Title: Towards Sustainable and Trustworthy Edge AI
Despite of its promise and potential, Edge AI is facing two major challenges for large scale deployment: energy optimization and trustworthiness.
As an important goal of sustainability, the energy consumption of Edge AI needs to be optimized. The energy efficiency is crucial for Edge AI embedded infrastructures (e.g., road side units, micro base stations) to sustainably support advanced autonomous driving and Extended Reality (XR) services in the years to come. Through the pipeline of data acquisition, transfer, computation, and storage, there exists the possibility for Edge AI to trade off accuracy to less power and less time consumed. For instance, noisy inputs from numerous sensors can be selectively processed and transferred in order to save energy. A set of applications would be satisfied with an ‘acceptable’ accuracy instead of exact and absolutely correct results. By introducing this new dimension of accuracy to the optimization design, the energy efficiency can even be improved by a factor of 10x.

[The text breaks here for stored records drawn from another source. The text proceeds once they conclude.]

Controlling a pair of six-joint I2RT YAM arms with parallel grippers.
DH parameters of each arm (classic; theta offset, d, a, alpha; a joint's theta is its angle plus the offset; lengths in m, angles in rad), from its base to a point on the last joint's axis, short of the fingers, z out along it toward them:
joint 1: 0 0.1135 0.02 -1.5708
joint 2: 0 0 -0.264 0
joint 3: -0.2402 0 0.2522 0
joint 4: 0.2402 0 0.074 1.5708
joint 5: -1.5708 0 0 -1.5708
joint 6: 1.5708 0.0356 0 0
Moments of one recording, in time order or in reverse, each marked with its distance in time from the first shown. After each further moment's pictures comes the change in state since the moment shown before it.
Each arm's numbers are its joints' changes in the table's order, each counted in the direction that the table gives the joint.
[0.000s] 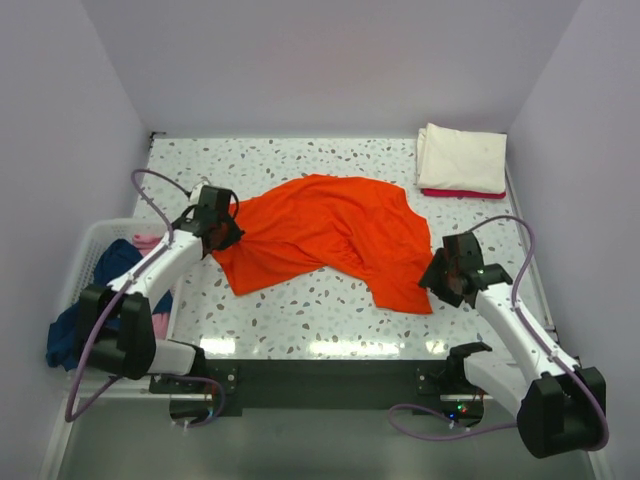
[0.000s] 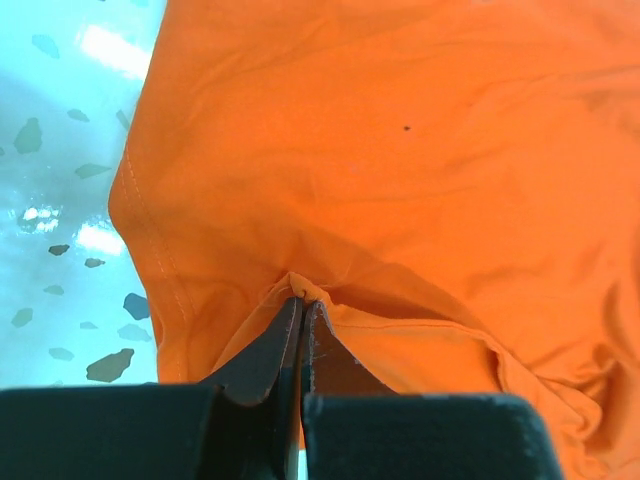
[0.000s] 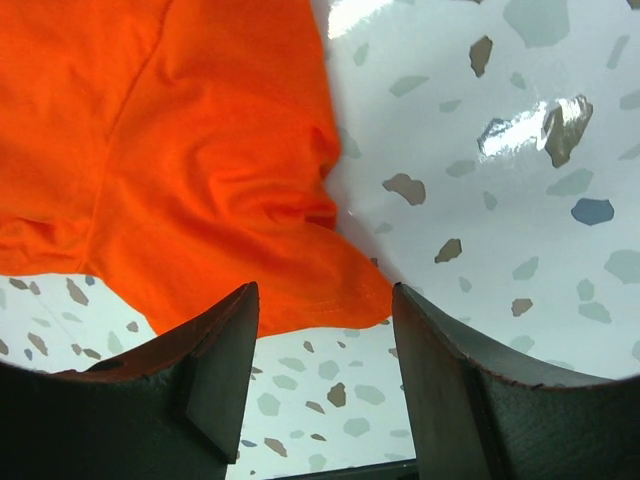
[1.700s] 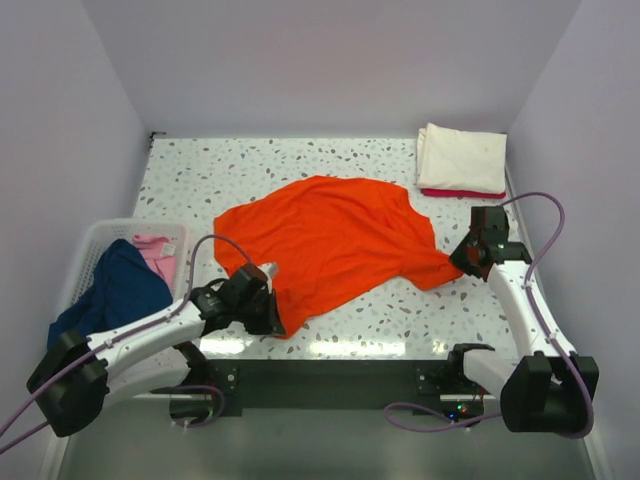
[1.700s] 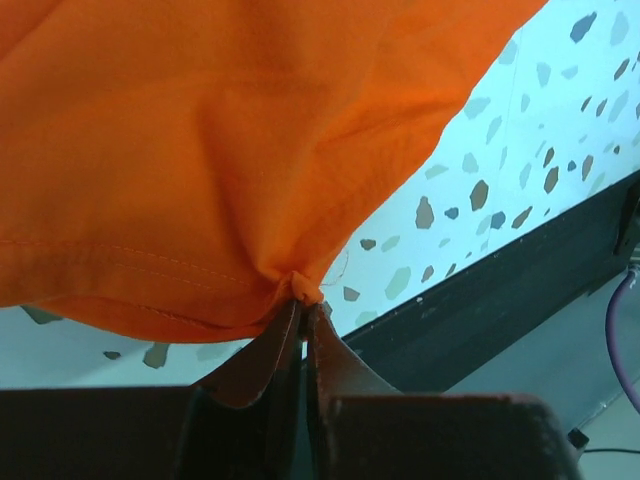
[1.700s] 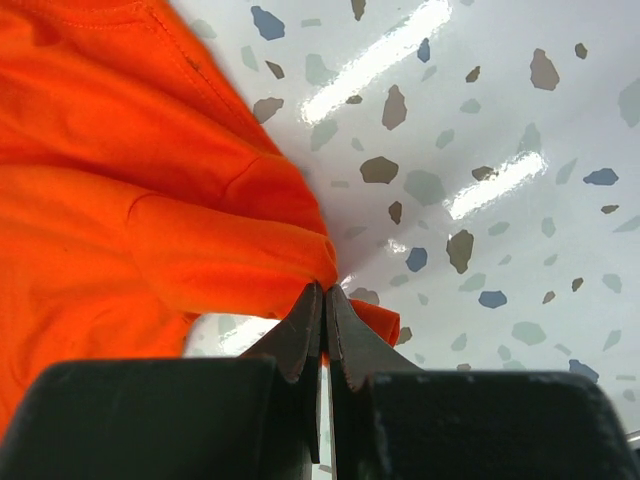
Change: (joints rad) left arm -0.511 -0.394 0.473 -0.017 -0.429 -0.029; right arm -0.204 0.105 -0.197 0.006 -0.062 -0.100
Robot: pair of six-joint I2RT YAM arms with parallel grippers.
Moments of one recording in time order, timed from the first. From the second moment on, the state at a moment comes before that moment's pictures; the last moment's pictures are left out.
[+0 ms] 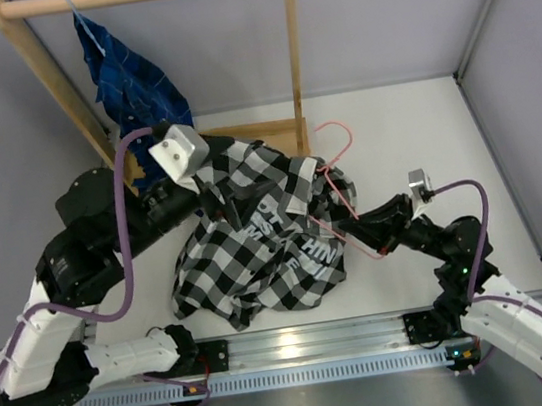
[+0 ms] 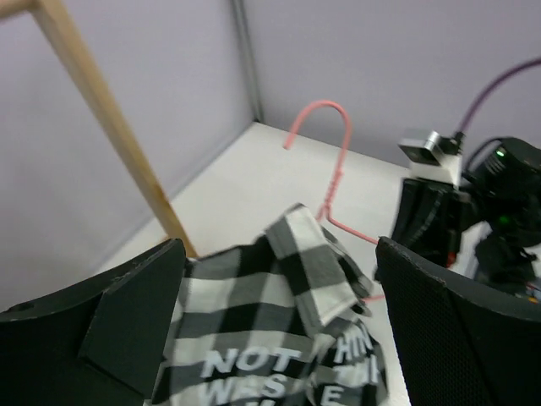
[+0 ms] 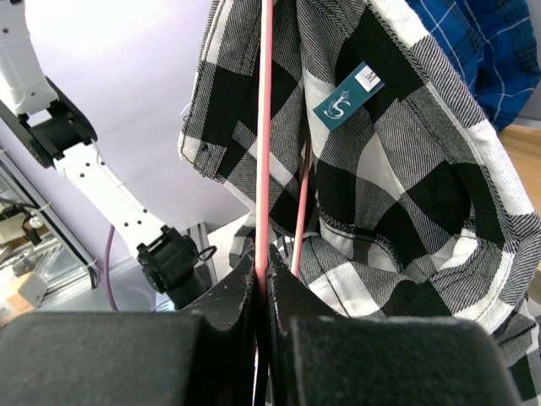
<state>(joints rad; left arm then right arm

Concerning trustworthiness, Edge AI benefits from its close proximity to the end-devices and users. However, due to the distributed deployment and deep penetration into personal context, the safety and perceived trustworthiness for Edge AI services are raising concerns among the stakeholders (e.g., end users, public sectors, ISP). To achieve trustworthy Edge AI, critical building blocks are needed including verification and validation software-hardware mechanisms that ensure transparency and explainability, especially in the training and deployment of Edge AI in decentralized, uncontrolled environments. The trustworthiness of Edge AI is a stepping stone to establish an appropriate governance and regulatory framework, on which the promise of Edge AI can be built.